- Born: 8 January 1966 (age 60) Jakarta
- Occupation: Senior journalist for Forum News Network
- Years active: 1995–present

= Edy Mulyadi =

Indonesian journalist

Edy Mulyadi (born 8 January 1966) is an Indonesian senior journalist currently active at Forum News Network (FNN), notable for criticizing Indonesia's planned new capital city, Nusantara by using inappropriate words in late January 2022. He is also currently a cadre of the Prosperous Justice Party (PKS), and he was originally elected to the 2019 Indonesian legislative election as a DPR candidate but failed for insufficient votes.

== Career ==
=== Journalism ===
Edy first started his journalist career at the newspaper Balance Daily (Harian Neraca), and currently listed at Indonesian Journalists Union (PWI) since 22 May 1995, but since then Edy is no longer listed at the website of the Press Council, according to the head of PWI branch in Depok, Rusdy Nurdiansyah. He is also a writer at Kompasiana since 2014.

At unknown time, he joined FNN which was founded by former Republika reporters and journalists led by Hersubeno Arif. FNN itself is an alt-media news site for pro-opposition Indonesians and opposing Joko Widodo administration policies in their reports while praising Islamic fundamentalism and their acts, including the currently banned Islamic Defenders Front and their figures in another side. FNN was notorious for its questionable reportings. Some of FNN bogus reporting are including spreading a series of fake news on finance situation in Indonesia in apparent attempt to smear national economy policies and inciting distrust and spreading false report on, later identified as hoax, on medical status of Megawati Soekarnoputri. The FNN status itself was unverified as in 2020 and 2021 by Indonesian Press Council. During his time in FNN, he made questionable stories and claims about Islamic Defenders Front followers that were shot dead by the police.

=== Others ===
He is also currently owning a YouTube channel named Bang Edy Channel. The account confiscated following his arrest by police, but yet to taken down. The content of his channel mostly contains critics to Joko Widodo government.

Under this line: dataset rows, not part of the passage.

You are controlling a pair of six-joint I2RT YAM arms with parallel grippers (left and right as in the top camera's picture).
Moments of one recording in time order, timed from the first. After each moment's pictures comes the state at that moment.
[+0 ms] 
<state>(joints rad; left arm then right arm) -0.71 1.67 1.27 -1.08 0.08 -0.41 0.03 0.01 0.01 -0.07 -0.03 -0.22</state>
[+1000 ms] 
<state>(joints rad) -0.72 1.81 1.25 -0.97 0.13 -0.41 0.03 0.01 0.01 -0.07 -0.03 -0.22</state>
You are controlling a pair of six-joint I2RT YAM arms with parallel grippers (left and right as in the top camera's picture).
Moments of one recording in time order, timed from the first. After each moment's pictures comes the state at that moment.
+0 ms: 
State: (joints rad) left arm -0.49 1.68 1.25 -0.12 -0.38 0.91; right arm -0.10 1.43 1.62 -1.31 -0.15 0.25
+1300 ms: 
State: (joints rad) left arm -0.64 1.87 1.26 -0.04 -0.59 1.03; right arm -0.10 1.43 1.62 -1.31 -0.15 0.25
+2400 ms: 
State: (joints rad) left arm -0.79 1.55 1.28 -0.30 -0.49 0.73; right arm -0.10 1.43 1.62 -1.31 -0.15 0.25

It also contain demagogic contents such as divisive materials, strong words, and materials inciting hostilities against particular tribes and races.

== Criticism of the new capital city ==
On 23 January 2022, Edy in a Twitter video criticizes the move to the new capital city of Nusantara while using inappropriate words:

Could you understand? This is a highly-priced place for elites, their own buildings were later sold and moved to the place where jinns (demons) are throwing away the children...
...Where are the markets? If the markets were (crowded) by kuntilanaks and genderuwos, so why I come to build there?
— Edy Mulyadi

Additionally, an advocate Azam Khan sitting next to Edy responded "only monkeys (want to live there)" while hearing Edy's speech that no one buying a new house in Gunung Sari, Penajam North Paser Regency.

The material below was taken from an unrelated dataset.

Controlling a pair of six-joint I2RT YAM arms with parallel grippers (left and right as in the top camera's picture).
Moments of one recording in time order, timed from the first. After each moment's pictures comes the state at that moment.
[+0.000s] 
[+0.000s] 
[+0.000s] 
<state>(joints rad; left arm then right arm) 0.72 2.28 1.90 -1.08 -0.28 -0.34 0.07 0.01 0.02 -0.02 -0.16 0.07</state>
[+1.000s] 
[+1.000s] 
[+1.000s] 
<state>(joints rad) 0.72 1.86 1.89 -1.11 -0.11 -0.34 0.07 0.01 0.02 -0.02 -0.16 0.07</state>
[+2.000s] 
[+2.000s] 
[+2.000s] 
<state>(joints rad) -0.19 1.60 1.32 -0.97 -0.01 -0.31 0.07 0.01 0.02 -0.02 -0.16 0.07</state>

...No one wanted to live at Gunung Sari, Penajam, after moving to Kalimantan to buy a house there. "I don't want to be a resident of the new capital!"
— Edy Mulyadi

As a response, numerous mass organizations in South and East Kalimantan reported Edy to the police for offending Kalimantan inhabitants. Tifatul Sembiring, a PKS politician, originally supported Edy, but later apologized it and withdrew the support. In 31 January, Edy stated again an apology of his case at the Bareskrim Polri building in Jakarta, after the previous one in 24 January; and later he was arrested by the police that day. Edy stated in a YouTube video that he was targeted by people before being arrested, and he also said that "I will surrender to Allah".